[[ INFORMATION open ]]

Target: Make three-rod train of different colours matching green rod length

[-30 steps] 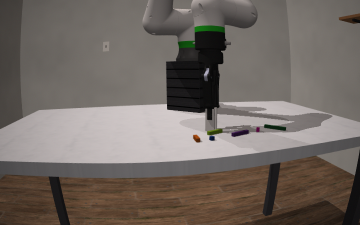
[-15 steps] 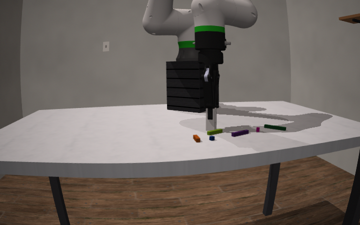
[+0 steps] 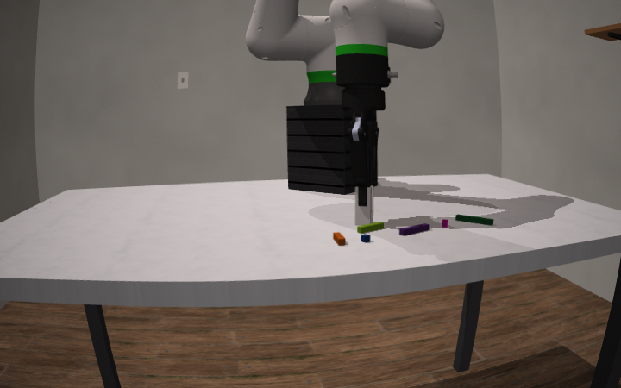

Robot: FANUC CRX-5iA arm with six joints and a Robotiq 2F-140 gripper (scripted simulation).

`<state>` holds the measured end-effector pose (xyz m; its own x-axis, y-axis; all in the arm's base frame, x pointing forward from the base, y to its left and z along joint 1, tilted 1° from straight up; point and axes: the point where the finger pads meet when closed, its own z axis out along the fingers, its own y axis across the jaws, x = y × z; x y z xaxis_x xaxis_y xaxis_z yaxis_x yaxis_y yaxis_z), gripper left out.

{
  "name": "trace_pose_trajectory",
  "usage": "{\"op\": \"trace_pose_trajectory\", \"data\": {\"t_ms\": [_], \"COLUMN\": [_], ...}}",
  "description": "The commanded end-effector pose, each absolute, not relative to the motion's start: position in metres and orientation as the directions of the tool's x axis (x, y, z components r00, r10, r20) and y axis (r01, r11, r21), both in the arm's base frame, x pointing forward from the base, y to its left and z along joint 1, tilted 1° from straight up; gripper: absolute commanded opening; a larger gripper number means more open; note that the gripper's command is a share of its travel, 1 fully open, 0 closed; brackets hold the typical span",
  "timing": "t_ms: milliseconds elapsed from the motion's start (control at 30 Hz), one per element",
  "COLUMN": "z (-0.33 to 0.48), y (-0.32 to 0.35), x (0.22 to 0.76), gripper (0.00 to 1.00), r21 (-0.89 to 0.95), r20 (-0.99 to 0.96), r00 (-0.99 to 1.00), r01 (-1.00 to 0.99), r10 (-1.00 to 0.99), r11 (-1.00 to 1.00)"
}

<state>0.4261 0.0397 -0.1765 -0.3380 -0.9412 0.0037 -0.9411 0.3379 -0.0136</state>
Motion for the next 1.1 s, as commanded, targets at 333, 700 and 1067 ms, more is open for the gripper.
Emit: {"op": "trace_pose_trajectory", "data": {"t_ms": [333,700,1067], "z": [-0.176,-0.162,-0.088], "y": [0.040,0.040,0.040], "x": [0.426,0.426,0.425], "gripper": [0.03,0.03,0.03], "r21": [-0.014,-0.014,-0.014], "r20": [0.004,0.004,0.004], "r00": [-0.338,-0.338,-0.338], "r01": [-0.941,-0.941,-0.941], "r10": [-0.941,-0.941,-0.941], "r11": [0.338,0.338,0.338]}}
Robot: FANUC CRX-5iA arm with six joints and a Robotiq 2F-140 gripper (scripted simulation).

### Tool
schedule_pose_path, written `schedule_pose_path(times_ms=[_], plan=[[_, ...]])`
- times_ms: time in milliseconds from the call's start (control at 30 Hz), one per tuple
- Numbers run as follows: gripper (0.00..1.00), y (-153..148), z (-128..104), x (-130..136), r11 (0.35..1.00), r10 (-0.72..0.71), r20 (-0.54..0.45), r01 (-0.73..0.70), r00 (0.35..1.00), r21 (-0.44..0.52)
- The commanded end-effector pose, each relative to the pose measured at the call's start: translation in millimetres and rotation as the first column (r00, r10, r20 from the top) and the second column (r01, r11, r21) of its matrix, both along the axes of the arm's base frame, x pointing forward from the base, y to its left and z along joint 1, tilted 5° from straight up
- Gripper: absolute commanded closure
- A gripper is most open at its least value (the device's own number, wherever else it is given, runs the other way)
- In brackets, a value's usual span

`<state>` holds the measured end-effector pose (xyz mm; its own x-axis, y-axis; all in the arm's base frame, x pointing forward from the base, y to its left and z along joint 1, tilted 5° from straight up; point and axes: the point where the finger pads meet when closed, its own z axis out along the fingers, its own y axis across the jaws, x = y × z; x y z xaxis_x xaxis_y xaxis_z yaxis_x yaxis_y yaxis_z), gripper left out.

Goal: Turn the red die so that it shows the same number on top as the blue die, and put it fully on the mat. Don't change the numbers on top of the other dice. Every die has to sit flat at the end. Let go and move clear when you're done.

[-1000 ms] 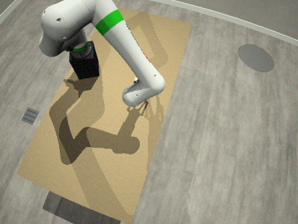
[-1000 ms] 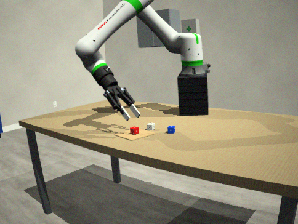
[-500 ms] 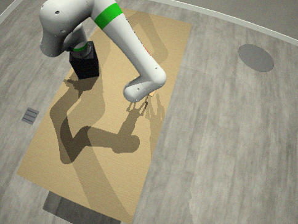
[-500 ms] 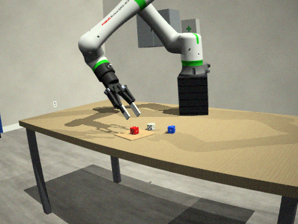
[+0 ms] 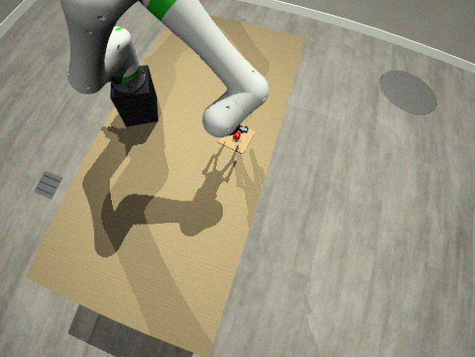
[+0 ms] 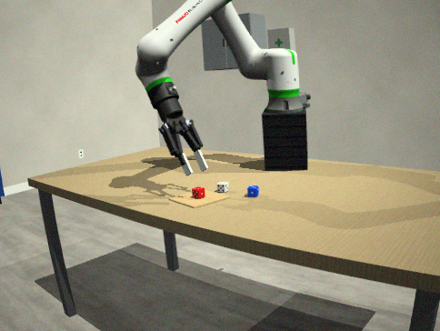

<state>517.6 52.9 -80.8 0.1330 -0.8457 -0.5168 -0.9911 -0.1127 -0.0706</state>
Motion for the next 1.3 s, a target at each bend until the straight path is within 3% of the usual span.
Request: schedule_pose_path(times_ms=[0, 67, 233, 467, 800, 967, 1000, 1267], plan=[[0.6, 0, -2, -3, 0.995, -0.009, -0.003, 0.008, 1.0, -0.103], [0.6, 0, -2, -3, 0.995, -0.009, -0.003, 0.008, 1.0, -0.103], [0.6, 3, 2, 0, 0.973, -0.015, 0.031, 0.022, 0.999, -0.228], [0.6, 5, 3, -1, 0.965, -0.017, 0.029, 0.024, 0.999, -0.26], [0.6, 7, 3, -2, 0.892, -0.024, 0.054, 0.046, 0.998, -0.449], [0.6, 13, 5, 0, 0.879, -0.022, 0.068, 0.052, 0.997, -0.475], [0.0, 13, 5, 0, 0.879, -0.022, 0.068, 0.052, 0.997, -0.475], [0.0, 13, 5, 0, 0.879, -0.022, 0.068, 0.052, 0.997, -0.475]])
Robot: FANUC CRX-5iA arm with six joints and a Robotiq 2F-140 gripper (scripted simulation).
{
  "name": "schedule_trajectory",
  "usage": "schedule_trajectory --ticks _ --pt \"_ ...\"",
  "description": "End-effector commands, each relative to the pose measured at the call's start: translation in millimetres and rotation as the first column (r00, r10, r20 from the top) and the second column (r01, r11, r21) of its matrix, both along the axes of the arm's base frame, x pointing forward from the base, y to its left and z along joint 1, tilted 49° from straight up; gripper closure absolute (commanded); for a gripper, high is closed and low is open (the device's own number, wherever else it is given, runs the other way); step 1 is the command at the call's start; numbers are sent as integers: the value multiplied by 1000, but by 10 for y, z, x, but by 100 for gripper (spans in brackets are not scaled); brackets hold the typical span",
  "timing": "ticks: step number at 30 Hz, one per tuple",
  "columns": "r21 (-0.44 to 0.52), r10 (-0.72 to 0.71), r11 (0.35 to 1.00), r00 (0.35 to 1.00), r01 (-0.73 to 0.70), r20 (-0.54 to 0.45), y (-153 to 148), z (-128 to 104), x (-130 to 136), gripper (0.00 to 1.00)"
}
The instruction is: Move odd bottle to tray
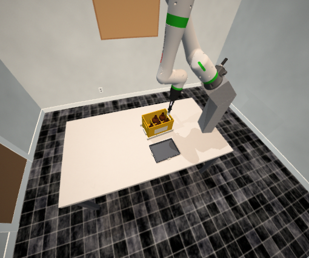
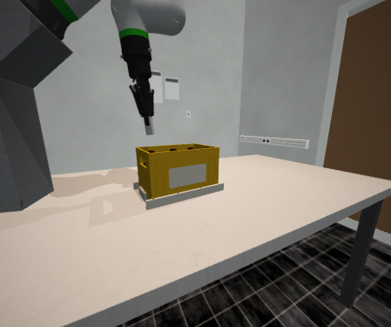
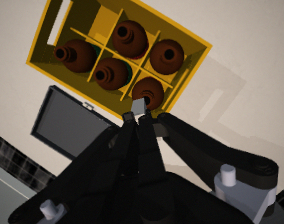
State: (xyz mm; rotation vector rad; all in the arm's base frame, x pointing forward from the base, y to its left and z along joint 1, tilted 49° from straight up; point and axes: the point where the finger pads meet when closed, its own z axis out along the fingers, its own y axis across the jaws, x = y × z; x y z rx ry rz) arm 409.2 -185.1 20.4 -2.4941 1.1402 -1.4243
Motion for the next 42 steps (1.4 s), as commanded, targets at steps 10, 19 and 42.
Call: schedule_trajectory --ticks 10,19,42 --pt "26 -16 1000 995 18 -102 2 14 -3 90" --pt "26 -16 1000 995 18 -102 2 14 -3 90" --pt "26 -16 1000 995 18 -102 60 581 572 90"
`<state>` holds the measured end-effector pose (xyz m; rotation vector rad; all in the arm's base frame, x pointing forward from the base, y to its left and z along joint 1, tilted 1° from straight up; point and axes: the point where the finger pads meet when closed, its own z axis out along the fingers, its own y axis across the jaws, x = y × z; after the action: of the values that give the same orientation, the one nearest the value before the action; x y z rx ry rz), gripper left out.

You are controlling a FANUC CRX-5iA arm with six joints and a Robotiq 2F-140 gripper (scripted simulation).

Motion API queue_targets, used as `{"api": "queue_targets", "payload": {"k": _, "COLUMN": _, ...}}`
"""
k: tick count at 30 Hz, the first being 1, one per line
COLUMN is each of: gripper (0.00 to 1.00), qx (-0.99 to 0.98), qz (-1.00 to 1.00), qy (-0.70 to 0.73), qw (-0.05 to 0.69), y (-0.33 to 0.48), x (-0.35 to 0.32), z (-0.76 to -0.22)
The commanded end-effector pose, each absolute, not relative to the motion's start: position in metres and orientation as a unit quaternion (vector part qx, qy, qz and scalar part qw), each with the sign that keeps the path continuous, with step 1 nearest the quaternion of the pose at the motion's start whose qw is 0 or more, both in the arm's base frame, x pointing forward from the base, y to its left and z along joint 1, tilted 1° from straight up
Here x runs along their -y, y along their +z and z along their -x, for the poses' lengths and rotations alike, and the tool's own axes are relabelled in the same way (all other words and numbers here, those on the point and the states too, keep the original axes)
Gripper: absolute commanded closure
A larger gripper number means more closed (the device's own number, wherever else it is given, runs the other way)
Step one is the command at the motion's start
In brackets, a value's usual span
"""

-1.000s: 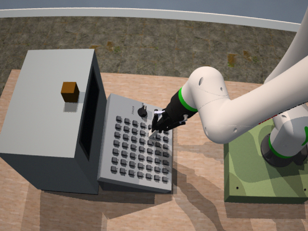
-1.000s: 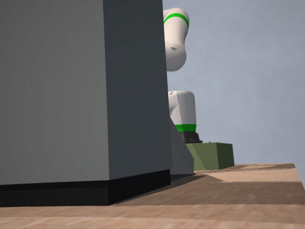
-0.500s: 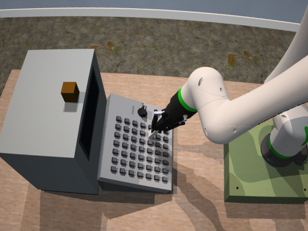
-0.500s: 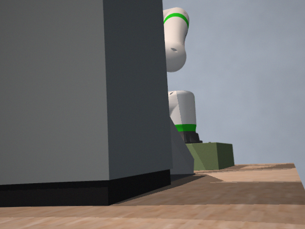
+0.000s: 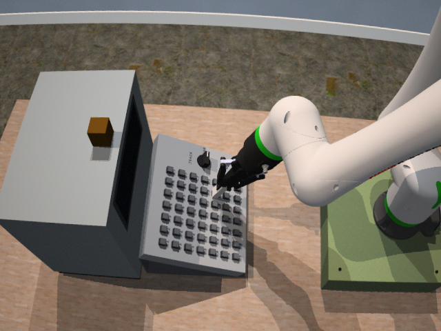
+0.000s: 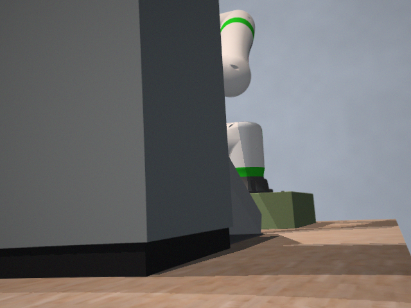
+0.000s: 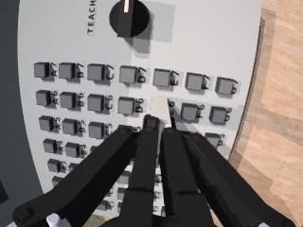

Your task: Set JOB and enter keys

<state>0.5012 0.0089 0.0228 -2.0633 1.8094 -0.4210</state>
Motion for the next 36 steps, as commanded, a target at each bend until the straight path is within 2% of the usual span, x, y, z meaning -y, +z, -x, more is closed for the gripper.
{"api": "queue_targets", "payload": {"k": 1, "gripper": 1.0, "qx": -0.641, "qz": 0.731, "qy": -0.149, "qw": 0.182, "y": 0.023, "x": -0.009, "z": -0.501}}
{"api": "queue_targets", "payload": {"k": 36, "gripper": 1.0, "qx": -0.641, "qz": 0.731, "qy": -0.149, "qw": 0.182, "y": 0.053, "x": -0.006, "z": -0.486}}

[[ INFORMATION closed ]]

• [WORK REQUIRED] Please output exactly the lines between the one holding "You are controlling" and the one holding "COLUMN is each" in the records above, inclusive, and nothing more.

• [ANSWER]
You are controlling a FANUC CRX-5iA arm with six joints and a Robotiq 2F-140 gripper (scripted simulation).

Motion API queue_targets, used as `{"api": "queue_targets", "payload": {"k": _, "COLUMN": _, ...}}`
"""
k: tick count at 30 Hz, the first being 1, one per line
COLUMN is each of: gripper (0.00 to 1.00), qx (-0.99 to 0.98), qz (-1.00 to 1.00), qy (-0.70 to 0.73), qw (-0.05 to 0.69), y (-0.33 to 0.48), x (-0.35 to 0.32), z (-0.76 to -0.22)

The answer has been written out completely.